Se necesitan dos años para aprender a hablar y sesenta para callarse.

martes, 11 de marzo de 2008

Cuernos

Desde que mis recuerdos alcanzan, les he tenido miedo físico a los animales provistos de esas defensas. Y no es que en el pueblo hubiera ganado vacuno, excepto una vaca lechera estabulada, pero nos transmitíamos de unos a otros ese miedo que, a veces, se convertía en pánico.

Así, una vez, en no sé que pueblo del Jiloca, se habían escapado unos toros. Pues a pesar de no existir medios de comunicación como ahora, mi madre se enteró. Y cada vez que salíamos al campo, creo era el tiempo de los azafranes, veía toros por todas partes. Exagerao, ya lo sé. Pero sí temía verlos en cualquier momento, que casi era lo mismo. Y esto, me llegaba.

Existía una cabaña de unas 500 cabras. Con sus boques. Estos, al ser de todos, no eran de nadie. Y a pesar de que no atacaran o toparan casi nunca, aunque podían hacerlo y lo hicieran con la abuela de mi amigo Pedro Manuel, los críos les temíamos. Si por un casual nos los encontrábamos al doblar cualquier esquina, salíamos de estampida o nos subíamos a la pared más cercana o buscábamos cualquier refugio en el que güarecernos.

Mención aparte merece un mardano que tenía mi tío Pedro. Aquel llevaba sangre de toro en las venas. Era temible.

Un día, nos hallábamos en el poyo de la puerta del horno, lugar de reunión oficial para juegos y lo que se terciara.

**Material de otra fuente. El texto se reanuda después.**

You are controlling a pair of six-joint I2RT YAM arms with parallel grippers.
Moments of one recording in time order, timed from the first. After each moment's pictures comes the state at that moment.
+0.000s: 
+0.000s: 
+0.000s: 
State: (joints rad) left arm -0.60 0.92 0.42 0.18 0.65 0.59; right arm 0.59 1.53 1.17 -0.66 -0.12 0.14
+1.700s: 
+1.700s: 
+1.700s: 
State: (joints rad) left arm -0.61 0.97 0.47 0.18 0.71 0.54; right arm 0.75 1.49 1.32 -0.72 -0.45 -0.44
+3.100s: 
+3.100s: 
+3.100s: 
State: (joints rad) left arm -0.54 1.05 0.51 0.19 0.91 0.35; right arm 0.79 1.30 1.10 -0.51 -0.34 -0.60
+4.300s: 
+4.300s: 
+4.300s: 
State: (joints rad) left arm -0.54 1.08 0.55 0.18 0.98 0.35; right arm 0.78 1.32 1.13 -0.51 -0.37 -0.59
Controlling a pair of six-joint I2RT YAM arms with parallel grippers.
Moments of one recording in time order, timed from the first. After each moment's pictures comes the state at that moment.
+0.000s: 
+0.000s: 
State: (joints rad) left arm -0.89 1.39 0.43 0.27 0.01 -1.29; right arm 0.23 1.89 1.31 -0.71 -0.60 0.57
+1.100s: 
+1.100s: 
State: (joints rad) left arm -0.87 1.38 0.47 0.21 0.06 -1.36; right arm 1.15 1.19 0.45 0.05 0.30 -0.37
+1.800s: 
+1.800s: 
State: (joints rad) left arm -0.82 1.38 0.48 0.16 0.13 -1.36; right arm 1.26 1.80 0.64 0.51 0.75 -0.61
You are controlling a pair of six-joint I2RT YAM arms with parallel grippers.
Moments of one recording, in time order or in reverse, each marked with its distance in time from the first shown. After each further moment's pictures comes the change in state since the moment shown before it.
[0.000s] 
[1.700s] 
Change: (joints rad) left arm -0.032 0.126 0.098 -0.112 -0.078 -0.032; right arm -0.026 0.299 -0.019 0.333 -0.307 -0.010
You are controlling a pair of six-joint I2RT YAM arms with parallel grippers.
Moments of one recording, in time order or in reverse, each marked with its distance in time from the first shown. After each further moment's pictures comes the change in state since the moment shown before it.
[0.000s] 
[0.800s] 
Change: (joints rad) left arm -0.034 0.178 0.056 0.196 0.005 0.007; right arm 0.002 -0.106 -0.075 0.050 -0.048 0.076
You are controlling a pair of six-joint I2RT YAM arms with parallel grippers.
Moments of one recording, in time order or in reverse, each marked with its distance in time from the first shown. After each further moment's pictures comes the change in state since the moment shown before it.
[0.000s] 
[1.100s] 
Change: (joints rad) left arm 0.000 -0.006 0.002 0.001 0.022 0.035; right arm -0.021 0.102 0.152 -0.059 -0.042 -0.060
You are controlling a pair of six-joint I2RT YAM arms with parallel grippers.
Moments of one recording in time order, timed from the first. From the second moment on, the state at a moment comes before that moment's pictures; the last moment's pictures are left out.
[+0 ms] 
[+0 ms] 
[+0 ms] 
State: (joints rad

Seguramente pasaba mi tío por allí con el ganado y Joaquín, que también tenía sangre torera, le citó al más inconsciente y audaz estilo suicida y a pelo. ¡Eh! ¡eh!. El bicho, se arrancó calle abajo a toda pastilla hacia él. La cuadrilla, apoyando, al alto del poyo o de la pared que hay al lado. Como en los dibujos animados, bajó soplando y se lo llevó por delante dándole un tozolón digno del mejor vídeo.

No le hizo heridas, pues cuernos no tenía, pero el trompazo recibido sirvió para acrecentar la fama del animal, que nosotros jamás lo volviéramos a intentar y a él, para desistir de sus sueños toreros.